Use of full M in VN. For the same number of landmarks, VN (as LLL) gives better approximation than Nystrom, because it uses non-landmark elements from M, while Nystrom just ignores them. We agree that it ends up being more costly, but the overall trade-off is more favorable towards VN and LLL as we show in the experimental section. If the matrix is way too dense and too large to use, we can further sparsify it e.g. by setting its smallest elements to zero. We think that this gives better results than Nystrom, that just ignores the whole non-landmark rows of the affinity matrix.

Computational cost. Practically, for many applications, M is (very) sparse. The computational cost is O(C.N.L^2), where C depends on the number of non-zeros in M. While the exact formula depends on the particular structure of M, for sparse M when C much less than N^2 the total cost is linear.

Thanks for pointing us to the Gisbrecht et al paper. The analysis and the formulas that they got in sec. 4.1 matches nicely our data from tab.1. Their analysis of converting dissimilarities to the affinities can be used as a preprocessing step before VN, precisely because VN can work with (dis)similarities as an input (unlike LLL, as we note in l.390-395). We will reflect this in the paper.

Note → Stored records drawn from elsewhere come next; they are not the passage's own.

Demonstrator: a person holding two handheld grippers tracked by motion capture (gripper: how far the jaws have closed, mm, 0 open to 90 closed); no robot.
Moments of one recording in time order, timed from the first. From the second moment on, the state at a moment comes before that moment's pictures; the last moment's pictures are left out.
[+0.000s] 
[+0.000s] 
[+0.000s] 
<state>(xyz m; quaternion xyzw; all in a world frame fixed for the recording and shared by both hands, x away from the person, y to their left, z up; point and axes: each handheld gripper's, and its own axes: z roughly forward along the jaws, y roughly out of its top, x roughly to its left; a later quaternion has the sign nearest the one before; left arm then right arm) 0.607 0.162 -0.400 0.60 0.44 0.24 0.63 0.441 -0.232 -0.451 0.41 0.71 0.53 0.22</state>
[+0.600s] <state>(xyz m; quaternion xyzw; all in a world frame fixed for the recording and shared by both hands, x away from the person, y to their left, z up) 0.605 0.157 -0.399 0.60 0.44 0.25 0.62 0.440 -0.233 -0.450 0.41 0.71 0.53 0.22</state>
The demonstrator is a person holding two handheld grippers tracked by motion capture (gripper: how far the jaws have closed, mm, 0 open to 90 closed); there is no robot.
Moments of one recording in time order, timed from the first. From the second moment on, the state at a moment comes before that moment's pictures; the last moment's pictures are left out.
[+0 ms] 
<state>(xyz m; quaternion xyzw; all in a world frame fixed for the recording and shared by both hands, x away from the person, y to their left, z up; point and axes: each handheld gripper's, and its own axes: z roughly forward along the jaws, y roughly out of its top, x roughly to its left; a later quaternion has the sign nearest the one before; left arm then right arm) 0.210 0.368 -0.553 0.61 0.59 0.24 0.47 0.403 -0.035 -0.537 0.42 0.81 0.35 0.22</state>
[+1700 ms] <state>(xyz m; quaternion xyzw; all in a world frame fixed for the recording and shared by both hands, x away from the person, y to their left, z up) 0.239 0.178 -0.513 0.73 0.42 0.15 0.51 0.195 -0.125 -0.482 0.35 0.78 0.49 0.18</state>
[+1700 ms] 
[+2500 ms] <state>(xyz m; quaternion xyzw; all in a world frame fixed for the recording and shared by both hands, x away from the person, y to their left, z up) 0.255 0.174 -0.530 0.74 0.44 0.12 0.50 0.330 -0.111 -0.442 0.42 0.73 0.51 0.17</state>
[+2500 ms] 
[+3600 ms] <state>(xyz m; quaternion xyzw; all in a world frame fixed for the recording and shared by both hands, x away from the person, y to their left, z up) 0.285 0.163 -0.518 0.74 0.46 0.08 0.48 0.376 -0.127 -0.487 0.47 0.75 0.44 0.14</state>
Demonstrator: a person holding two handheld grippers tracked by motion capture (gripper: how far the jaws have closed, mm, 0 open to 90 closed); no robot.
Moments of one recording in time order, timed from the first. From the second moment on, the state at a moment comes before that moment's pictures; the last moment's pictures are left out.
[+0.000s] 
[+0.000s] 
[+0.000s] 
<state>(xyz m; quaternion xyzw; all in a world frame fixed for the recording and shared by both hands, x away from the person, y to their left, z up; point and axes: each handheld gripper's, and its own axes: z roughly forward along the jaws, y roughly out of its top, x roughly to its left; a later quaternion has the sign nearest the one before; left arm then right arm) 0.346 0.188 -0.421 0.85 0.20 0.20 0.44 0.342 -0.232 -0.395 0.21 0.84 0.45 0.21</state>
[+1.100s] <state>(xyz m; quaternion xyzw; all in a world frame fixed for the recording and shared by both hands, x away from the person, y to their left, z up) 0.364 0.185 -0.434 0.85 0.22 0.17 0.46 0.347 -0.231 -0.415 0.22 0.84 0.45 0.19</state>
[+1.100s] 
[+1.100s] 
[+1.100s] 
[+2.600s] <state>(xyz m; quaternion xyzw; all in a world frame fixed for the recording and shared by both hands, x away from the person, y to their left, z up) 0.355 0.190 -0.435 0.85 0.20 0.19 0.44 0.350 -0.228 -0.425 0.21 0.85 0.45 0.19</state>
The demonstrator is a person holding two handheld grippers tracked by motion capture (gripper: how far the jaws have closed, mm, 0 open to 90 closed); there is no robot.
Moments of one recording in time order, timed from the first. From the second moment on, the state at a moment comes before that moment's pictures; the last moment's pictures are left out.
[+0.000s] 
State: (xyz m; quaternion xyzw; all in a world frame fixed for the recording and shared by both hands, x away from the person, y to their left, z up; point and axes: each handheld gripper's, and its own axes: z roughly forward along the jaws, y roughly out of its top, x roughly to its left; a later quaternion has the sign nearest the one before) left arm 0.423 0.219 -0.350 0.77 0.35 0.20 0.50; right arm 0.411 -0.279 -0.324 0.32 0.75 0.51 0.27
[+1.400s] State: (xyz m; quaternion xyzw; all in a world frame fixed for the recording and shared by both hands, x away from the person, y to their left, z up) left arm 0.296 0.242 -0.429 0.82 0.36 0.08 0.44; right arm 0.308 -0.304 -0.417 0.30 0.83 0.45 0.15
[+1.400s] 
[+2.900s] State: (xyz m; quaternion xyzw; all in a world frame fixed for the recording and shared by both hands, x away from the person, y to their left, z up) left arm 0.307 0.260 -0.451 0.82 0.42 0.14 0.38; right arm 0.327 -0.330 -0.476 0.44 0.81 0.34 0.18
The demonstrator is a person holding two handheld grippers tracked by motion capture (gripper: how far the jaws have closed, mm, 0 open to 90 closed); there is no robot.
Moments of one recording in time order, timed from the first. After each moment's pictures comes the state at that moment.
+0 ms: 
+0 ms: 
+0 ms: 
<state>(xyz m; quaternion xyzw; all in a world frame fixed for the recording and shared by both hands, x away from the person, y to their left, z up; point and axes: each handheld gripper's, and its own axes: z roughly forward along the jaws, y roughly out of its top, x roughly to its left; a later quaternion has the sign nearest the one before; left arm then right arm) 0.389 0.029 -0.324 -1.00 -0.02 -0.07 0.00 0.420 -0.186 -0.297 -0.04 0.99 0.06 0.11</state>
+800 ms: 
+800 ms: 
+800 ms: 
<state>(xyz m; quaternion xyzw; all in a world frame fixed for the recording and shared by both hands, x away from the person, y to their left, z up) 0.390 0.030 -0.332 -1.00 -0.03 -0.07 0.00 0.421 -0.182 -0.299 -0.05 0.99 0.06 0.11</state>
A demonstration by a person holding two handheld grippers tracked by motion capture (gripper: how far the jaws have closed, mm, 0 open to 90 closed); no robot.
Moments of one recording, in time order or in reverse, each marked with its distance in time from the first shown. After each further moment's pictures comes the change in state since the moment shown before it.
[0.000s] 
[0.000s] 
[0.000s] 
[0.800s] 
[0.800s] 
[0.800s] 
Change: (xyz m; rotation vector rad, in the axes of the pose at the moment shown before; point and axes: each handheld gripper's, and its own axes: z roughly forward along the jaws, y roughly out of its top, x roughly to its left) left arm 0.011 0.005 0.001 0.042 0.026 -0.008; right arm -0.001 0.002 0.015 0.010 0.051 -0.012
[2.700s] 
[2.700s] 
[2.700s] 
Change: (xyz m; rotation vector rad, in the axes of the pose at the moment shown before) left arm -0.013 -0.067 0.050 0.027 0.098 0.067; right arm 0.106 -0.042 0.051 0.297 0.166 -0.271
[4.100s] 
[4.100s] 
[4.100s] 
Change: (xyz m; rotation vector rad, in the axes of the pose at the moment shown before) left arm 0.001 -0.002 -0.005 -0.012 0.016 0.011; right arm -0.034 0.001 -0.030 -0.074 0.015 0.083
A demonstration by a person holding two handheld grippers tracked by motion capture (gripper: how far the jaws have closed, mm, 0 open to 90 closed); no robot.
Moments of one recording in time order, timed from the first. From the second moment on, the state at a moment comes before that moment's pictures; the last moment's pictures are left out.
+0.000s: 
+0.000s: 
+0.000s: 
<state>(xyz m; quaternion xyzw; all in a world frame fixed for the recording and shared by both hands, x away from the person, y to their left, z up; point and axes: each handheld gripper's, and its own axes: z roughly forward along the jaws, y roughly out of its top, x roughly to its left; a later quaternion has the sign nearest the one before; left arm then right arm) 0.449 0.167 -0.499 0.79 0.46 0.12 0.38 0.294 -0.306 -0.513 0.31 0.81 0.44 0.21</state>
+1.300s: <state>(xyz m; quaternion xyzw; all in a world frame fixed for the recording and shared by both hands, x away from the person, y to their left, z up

Regarding non-psd M. That is an interesting point. While we don't require M to be psd, the reduced affinities C'MC should be psd and symmetric to constitute a valid spectral problem (and not even that if used non-metric pseudo-Euclidean space defined in Gisbrecht et al). As we discuss in ll. 635-641 we see sometimes that VN makes the problem more robust. It would be an interesting generalization to see how VN works in non-psd settings. 

Number of landmarks L and their location. Increasing L would improve the result of the algorithm, thus our approach is quite simple - select L as big as you computationally can. We have found that selecting landmarks at random works quite well and robust (note the tight error-bars in all our experiments). We think that more careful choice of the landmarks (using e.g. leverage scores) can improve the results, but also increase the runtime. Generally, due to lack of space we have omitted this discussion.

Rank-based criterion from Lee and Verleysen,09 is interesting, but it is only one of many. In the end it all depends which end application are you going to use the method for. As far as this paper is concern we thought that visual results would be the best to demonstrate.

Experimental results. Due to a lack of space it was hard to include more results in the paper, but based on our pilot runs with different datasets (spiral, text embedding) the results are similar. Including a table is a good suggestion, but we felt that the fig. 1-2 provide more comprehensive and visual analysis of the algorithms, albeit limited to only one dataset per figure.

We will clarify all the minor corrections. Thanks!